春米的脸突然又红成了一朵云,童大川一声“嫂子”,把她喊得上不来下不去,不知怎的,她整个人突然就没了半点力气。

看来,事情已经办成了,但是,童大川似乎并没有看到她的心。

4

再后来,童大川的电话慢慢就稀少了。春米自己替他解释,老婆孩子已经来了,晚上打电话不方便了。晚上不方便。那么白天呢?实在忍不住的时候,春米主动给童大川打电话。他在电话里的一声呼唤让春米一下子就哑口无言了,他喊她“嫂子”。

还没来得及失火的老房子,突然遭遇了倾盆大雨,春米不愿意接受这样的仓促结局,但迟方平偶尔带回来的消息让她彻底清醒了。

童大川的儿子分在迟方平班里,他的日记无意泄露了童大川因为外遇而给儿子造成的伤害。迟方平烦恼地揉着太阳穴:“我看你那同学蛮仗义一个人啊,谁知却和一个小姑娘纠缠不清了三四年。”

春米目瞪口呆。她将这样的事情说给乔小麦听,乔小麦无所谓地撇撇嘴道:“有钱的男人嘛,都这样,童大川那个小蜜我见过,好年轻的一个小姑娘呢。”

那天晚上,春米迷迷糊糊地发起了烧,迟方平忙前忙后地伺候她吃药,春米蒙在被子里偷偷叹了一声,没有人知道她其实是中了暧昧的毒。

她以为过段时间就好了,谁知道这场病竟然从此盘旋了下来。

发烧、咳嗽,后来竟然进了医院。医院的检查结果是,有肿块。等待化验结果的那段日子,春米突然发现,自己竟然如此留恋这苍白绝望的生活,甚至连平日厌弃的迟方平,她都舍不得。

那天夜里,春米起身上厕所,医院走廊的拐角处,忽然听到迟方平压抑的号啕,她整个人一下子瘫软在那里。她怀疑结果已经出来了,一定是非良性的,否则迟方平怎会哭成这样子。

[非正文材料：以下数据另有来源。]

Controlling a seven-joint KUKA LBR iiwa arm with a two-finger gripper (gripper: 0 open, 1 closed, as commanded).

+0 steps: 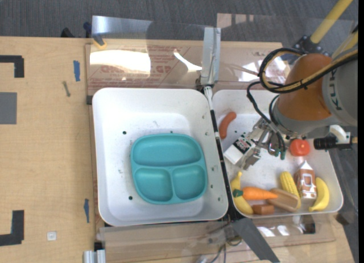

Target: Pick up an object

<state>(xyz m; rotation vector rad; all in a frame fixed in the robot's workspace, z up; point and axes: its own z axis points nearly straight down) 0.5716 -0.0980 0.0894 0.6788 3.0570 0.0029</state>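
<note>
Objects for picking, a heap of plastic toy food, lie in the right shallow white bin [335, 199], probably tipped there as a loose stock. The left white bin [108, 142] holds a teal three-compartment plate [168, 168]. The grey arm's two-finger gripper [257, 145] hangs over the right bin near a small white box [234, 155], beside an orange carrot [259, 193] and corn cob [289, 182]; whether it grips anything, I cannot tell.

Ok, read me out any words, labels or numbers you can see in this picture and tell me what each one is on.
"KU", the visible start of dark lettering on the grey arm.
Red print on the cardboard behind the left bin: too blurred to read.
Label on the small carton in the right bin: too small to read.
</note>
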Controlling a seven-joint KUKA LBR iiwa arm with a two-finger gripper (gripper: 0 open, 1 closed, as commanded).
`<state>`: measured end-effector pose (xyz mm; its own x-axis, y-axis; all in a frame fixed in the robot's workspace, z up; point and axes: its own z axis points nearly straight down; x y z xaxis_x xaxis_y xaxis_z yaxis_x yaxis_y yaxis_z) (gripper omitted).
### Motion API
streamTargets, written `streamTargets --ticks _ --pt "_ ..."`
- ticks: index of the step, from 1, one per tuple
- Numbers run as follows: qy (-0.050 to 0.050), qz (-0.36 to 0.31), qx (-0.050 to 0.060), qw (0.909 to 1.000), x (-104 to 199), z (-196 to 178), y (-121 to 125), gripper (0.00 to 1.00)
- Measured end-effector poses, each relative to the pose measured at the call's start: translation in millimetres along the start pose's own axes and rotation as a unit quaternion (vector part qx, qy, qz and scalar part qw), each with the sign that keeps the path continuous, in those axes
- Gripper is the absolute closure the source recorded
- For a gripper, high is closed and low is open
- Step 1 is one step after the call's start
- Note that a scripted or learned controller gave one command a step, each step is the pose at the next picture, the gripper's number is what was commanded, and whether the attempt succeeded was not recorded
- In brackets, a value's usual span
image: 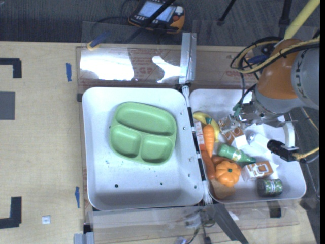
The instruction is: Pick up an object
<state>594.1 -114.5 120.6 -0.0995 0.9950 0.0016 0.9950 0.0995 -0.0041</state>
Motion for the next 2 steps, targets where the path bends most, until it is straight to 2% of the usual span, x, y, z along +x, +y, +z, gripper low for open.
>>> streamTargets --ticks 1,2 --pt "0.0 0.02 0.001 0.9998 -16 -25 -42 1.0" --pt "-0.001 0.047 -0.001 0.9989 31 -90 -5 1.0"
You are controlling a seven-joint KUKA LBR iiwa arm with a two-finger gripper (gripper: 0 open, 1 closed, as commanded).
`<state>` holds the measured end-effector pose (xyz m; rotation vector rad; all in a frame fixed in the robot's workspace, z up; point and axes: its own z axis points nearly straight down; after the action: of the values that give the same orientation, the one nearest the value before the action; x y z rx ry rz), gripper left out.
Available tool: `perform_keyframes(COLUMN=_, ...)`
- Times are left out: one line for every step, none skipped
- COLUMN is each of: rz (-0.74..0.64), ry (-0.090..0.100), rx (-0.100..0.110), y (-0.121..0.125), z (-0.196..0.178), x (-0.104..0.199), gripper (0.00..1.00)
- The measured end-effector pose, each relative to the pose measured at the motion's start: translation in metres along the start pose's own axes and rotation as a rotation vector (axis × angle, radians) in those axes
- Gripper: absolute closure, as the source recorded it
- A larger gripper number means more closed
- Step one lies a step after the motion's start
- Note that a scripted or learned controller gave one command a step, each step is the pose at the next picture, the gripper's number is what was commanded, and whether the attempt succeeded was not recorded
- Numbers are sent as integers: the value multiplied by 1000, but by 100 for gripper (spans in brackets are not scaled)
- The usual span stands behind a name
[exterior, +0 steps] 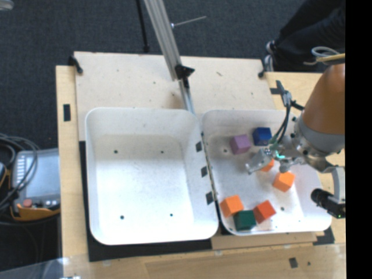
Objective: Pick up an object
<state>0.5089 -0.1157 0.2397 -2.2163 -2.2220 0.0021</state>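
Far to the gripper's left, off the bench, a grey box with orange trim sits on the dark floor among cables. Nearer, but well to the gripper's left, lies the left white bin, its floor bare but for a few dark dots. Up and to the left of the gripper, a slanted aluminium rail runs down to the seam between the bins. The right white bin holds the blocks and the gripper itself. Below and left of the gripper, near the bin's front edge, an orange block sits just beside a green block, with another orange block touching the green one on its right. Up and to the left of the gripper lies a purple block, and just above the gripper a blue block. The gripper hangs low over the bin floor, and a small orange block shows at its fingertips; whether the fingers pinch it or merely stand beside it I cannot tell. Just below and right of the gripper rests one more orange block. Rightward, the arm rises with its orange band above the grey wrist.
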Motion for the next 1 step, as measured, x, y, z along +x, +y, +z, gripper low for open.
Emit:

她和他闹,要明确的检查结果,迟方平闹不过她,最终找来医生,医生答复春米,结果还得两天。春米暂时安稳下来,但是,她再也吃不下任何东西,她只觉得自己马上就要死了,心里全是留恋和绝望。迟方平看她这样,哭得更厉害了,他劝不了她,便自己也陪着不吃不喝。平淡了十几年的婚姻,在巨大的生死面前,突然水落石出了一个事实:他和她,已经长成一个连体人。

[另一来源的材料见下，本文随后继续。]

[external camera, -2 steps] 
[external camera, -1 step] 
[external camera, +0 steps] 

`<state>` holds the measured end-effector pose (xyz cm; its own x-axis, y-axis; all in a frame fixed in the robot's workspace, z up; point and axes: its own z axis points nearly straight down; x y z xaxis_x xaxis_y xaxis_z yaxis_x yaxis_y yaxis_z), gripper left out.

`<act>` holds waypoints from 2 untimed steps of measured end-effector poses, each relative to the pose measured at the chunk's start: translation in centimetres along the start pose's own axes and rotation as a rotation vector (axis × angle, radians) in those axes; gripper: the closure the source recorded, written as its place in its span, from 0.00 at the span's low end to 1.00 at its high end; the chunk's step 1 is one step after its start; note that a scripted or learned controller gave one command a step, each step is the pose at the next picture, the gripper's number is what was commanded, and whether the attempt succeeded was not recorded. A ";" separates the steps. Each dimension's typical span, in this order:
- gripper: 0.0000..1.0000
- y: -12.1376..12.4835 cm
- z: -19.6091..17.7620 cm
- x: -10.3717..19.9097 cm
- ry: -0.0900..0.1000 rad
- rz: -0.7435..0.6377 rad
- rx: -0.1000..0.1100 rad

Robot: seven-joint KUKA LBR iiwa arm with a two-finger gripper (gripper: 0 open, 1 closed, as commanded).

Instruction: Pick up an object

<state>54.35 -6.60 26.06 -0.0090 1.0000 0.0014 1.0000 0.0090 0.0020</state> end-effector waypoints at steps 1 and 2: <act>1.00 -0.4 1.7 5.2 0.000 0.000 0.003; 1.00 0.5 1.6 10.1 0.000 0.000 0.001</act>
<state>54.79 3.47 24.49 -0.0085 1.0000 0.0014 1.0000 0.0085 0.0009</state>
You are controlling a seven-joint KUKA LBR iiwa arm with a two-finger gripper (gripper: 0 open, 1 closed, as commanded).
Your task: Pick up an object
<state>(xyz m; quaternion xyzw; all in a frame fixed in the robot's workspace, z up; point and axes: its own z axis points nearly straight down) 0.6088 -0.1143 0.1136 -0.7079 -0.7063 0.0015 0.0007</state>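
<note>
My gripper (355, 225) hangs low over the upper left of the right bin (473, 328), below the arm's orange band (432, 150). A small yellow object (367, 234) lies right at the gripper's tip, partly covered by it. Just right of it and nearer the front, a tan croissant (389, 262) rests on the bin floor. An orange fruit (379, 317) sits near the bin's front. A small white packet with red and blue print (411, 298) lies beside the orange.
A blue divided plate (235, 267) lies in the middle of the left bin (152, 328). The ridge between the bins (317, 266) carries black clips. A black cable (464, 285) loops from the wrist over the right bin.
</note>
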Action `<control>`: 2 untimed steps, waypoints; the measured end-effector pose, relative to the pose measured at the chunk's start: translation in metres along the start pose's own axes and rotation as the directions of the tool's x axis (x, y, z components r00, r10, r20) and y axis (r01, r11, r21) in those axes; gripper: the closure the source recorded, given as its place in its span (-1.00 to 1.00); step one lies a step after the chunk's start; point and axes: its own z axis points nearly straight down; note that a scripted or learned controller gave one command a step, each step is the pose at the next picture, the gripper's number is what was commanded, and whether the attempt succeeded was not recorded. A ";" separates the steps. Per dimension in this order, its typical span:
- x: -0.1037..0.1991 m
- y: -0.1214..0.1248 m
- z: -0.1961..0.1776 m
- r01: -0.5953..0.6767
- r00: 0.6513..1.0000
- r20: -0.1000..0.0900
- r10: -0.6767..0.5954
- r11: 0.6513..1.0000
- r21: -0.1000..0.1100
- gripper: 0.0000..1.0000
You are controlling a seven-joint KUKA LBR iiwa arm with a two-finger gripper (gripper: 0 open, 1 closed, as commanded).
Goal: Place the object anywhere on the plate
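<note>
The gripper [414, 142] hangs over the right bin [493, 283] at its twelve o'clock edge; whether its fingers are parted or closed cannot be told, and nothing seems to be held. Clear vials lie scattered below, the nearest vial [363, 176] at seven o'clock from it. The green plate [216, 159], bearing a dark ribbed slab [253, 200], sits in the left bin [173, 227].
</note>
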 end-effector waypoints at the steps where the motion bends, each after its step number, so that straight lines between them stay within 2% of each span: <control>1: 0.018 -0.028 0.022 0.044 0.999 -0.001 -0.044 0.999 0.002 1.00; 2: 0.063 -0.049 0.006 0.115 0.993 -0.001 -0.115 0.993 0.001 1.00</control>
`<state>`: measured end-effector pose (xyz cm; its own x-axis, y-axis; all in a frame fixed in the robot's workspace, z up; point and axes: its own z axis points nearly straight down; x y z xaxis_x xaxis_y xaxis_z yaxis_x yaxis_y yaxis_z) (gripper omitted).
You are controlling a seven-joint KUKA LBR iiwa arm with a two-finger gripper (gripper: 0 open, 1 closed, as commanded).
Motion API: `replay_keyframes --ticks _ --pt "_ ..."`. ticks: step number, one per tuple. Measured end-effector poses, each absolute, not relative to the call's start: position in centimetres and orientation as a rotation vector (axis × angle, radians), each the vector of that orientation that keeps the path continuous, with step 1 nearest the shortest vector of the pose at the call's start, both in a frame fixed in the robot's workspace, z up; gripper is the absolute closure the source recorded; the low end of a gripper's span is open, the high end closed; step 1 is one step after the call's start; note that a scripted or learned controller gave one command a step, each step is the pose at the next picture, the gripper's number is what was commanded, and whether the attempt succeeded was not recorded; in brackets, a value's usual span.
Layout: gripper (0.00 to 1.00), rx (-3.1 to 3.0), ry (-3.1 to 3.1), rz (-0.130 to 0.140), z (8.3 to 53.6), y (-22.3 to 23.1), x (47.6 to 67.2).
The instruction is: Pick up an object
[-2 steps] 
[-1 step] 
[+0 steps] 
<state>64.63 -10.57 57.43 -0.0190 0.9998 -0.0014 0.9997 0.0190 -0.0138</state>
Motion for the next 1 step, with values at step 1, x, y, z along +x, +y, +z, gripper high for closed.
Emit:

后来的结果证明一切都是虚惊一场,只是普通的纤维瘤,一个小手术就可以了。但是,春米却觉得自己像是得到了新生。养伤的那段时间,她日日躺在简朴的家里,曾经堆积在心里的不满和挑剔,好像也跟着那个纤维瘤一并被摘除了。

身体彻底康复之后,春米才知道,迟方平当初甚至做出过卖房子给她治病的决定。她有点感动地看着他:“你真舍得为了我而倾家荡产啊?如果真得了那病,那是花钱买命。”迟方平正专心地趴在桌子上备课,听到她的话,抬起头指着书本答非所问:“你说‘夫妻’这个词是合成词还是连绵词?”春米笑道:“当然是合成词了。”迟方平却摇摇头,“在语法上来说,是个合成词,但是,从人生角度来说,却是个连绵词。通过你这场病,我第一次发现。‘夫妻’这两个字其实是不能分开的,分开了。这个词就一点意义都没有了。所以,别说是卖房给你治病,就是豁出我的命去,我也不能失去你。”

春米的泪一下子涌了出来,她扑上去捶迟方平的胸,他一向不会说情话,怎么突然就如此花言巧语得让人受不了呢。迟方平紧紧抱住又哭又笑的老婆。那个瞬间,春米觉得,他这并不宽阔的肩膀原来是如此的踏实和温暖。